__What you have to do__. In the material below, find each line with the string "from" and copy it.

** Opening Data provided block **

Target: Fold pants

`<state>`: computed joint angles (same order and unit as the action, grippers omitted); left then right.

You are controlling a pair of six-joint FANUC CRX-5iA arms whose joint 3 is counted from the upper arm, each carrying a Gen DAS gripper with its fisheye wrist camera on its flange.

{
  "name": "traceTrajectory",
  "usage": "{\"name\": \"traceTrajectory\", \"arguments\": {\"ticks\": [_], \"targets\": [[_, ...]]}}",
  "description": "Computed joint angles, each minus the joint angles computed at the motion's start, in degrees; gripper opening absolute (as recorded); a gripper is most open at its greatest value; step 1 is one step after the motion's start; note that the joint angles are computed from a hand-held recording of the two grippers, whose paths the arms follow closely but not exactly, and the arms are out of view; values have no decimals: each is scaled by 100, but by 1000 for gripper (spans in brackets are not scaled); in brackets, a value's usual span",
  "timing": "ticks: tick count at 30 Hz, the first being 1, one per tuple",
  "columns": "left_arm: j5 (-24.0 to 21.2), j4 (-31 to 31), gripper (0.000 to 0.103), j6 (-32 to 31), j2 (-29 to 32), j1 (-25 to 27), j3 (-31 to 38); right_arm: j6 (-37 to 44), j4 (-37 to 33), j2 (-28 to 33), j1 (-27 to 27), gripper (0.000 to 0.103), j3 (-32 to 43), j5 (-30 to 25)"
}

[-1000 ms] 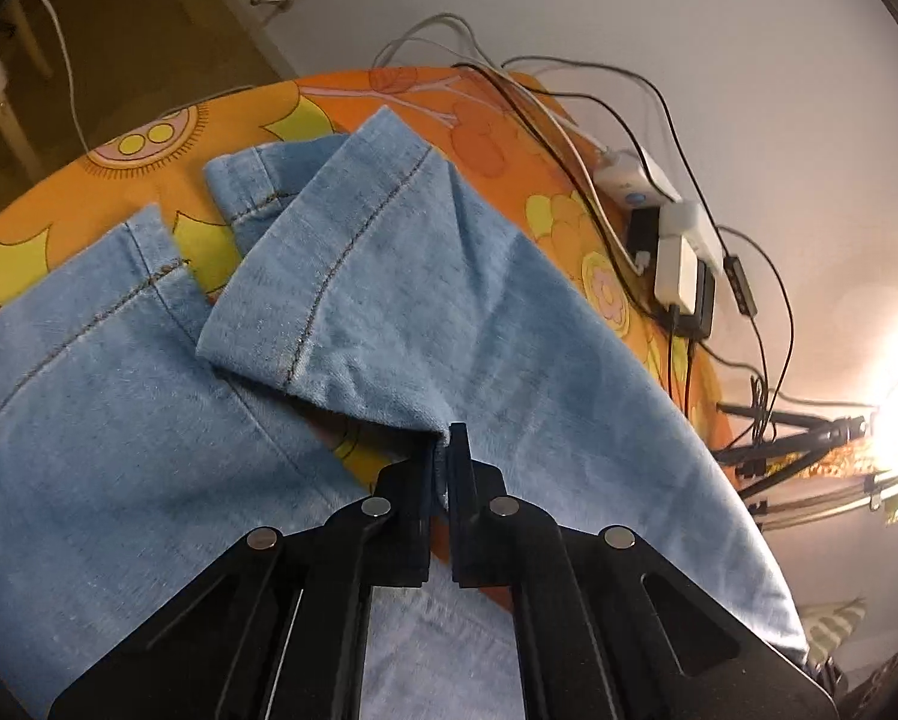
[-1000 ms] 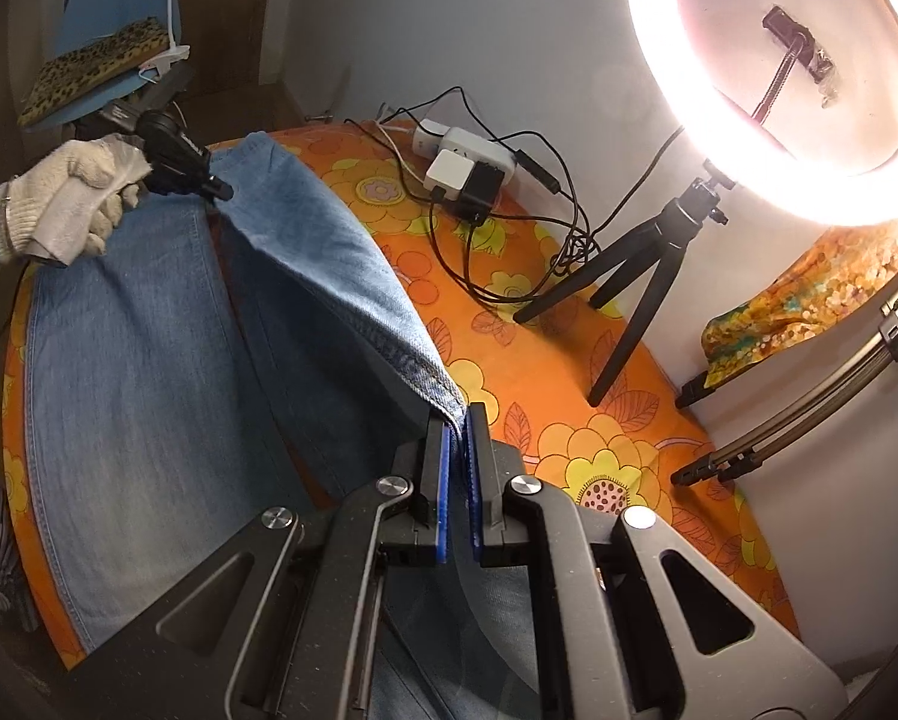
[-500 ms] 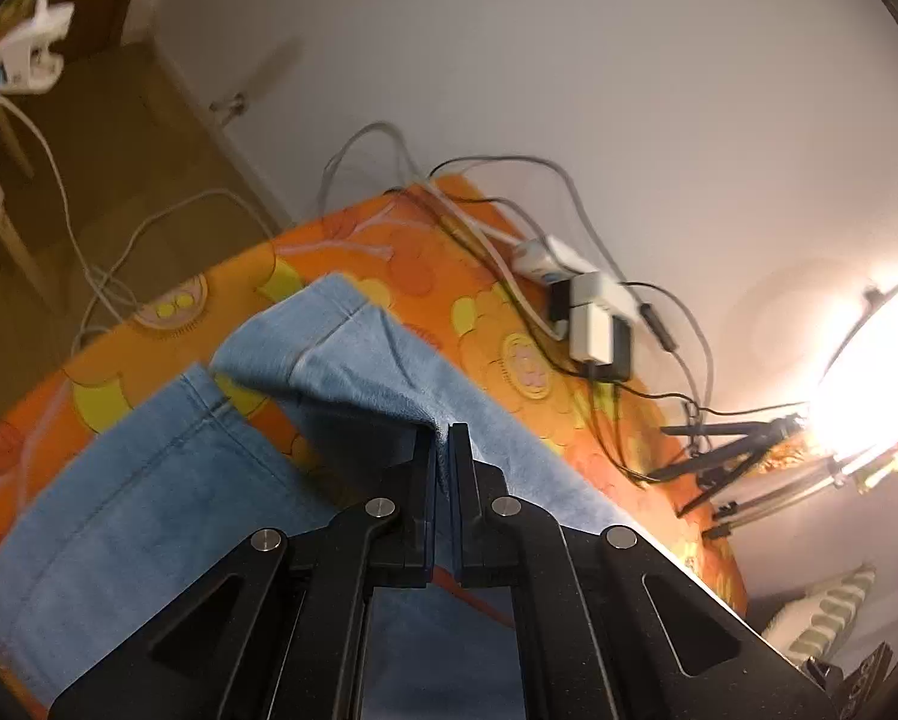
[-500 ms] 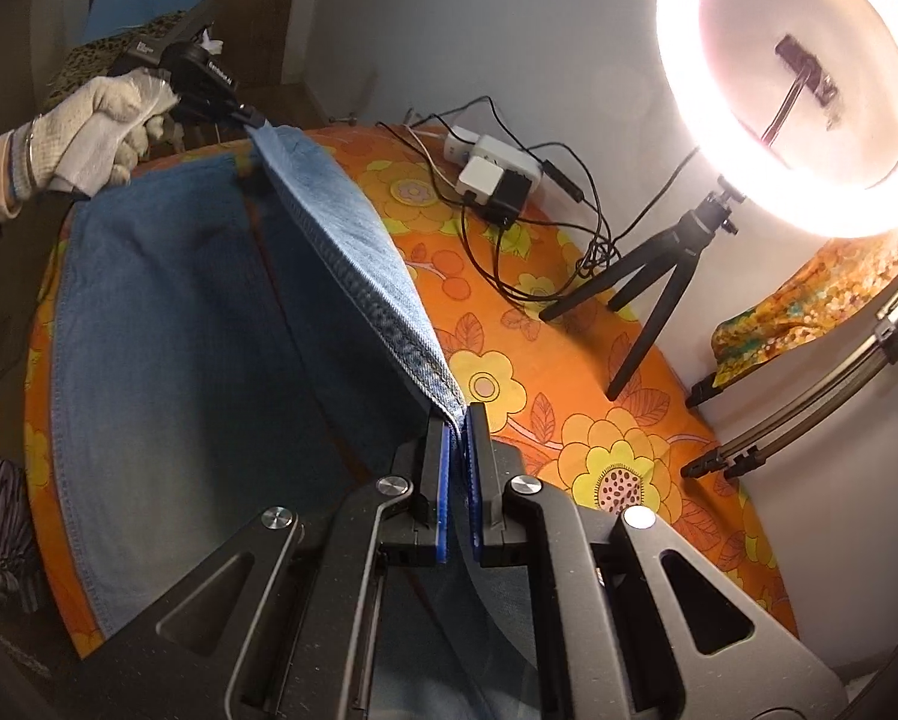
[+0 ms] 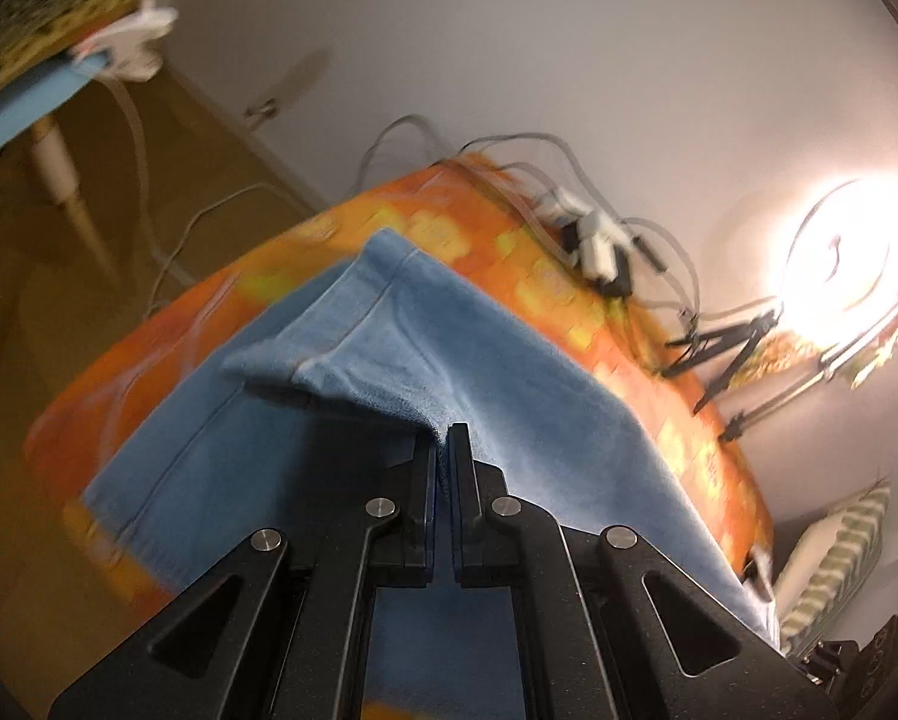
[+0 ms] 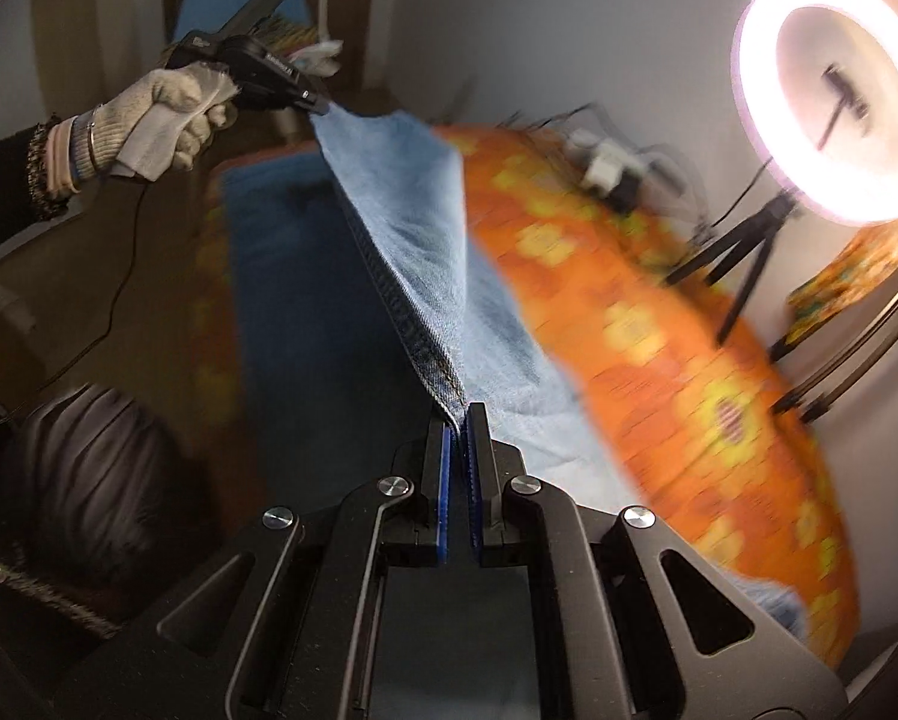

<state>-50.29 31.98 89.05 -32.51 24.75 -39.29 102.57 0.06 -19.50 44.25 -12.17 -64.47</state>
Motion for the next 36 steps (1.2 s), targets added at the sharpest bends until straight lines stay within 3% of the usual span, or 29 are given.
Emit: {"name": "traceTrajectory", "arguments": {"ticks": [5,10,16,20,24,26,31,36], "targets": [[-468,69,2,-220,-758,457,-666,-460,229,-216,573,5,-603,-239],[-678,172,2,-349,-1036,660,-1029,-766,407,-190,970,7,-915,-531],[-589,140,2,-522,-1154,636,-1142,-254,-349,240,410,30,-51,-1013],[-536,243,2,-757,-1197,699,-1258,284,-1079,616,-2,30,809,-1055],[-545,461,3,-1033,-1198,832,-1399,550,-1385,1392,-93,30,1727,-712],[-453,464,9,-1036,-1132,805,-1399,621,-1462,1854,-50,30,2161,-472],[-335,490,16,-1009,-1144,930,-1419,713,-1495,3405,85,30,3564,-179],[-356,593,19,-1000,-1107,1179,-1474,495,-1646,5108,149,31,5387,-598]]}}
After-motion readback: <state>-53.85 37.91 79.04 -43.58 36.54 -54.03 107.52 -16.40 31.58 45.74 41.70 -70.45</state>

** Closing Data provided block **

__Exercise output__.
You are controlling a pair of six-joint FANUC CRX-5iA arms whose joint 3 is counted from the upper arm, each carrying a Gen DAS gripper with its fisheye wrist camera on its flange.
  "description": "Computed joint angles, each minus the joint angles computed at the motion's start, in degrees; gripper opening absolute (as recorded); a gripper is most open at its greatest value; step 1 is one step after the motion's start; note that the joint angles are computed from a hand-held recording of the two grippers, whose paths the arms follow closely but not exactly, and the arms are out of view; values have no decimals: each is scaled by 100, but by 1000 for gripper (spans in brackets are not scaled); in brackets, a value's usual span",

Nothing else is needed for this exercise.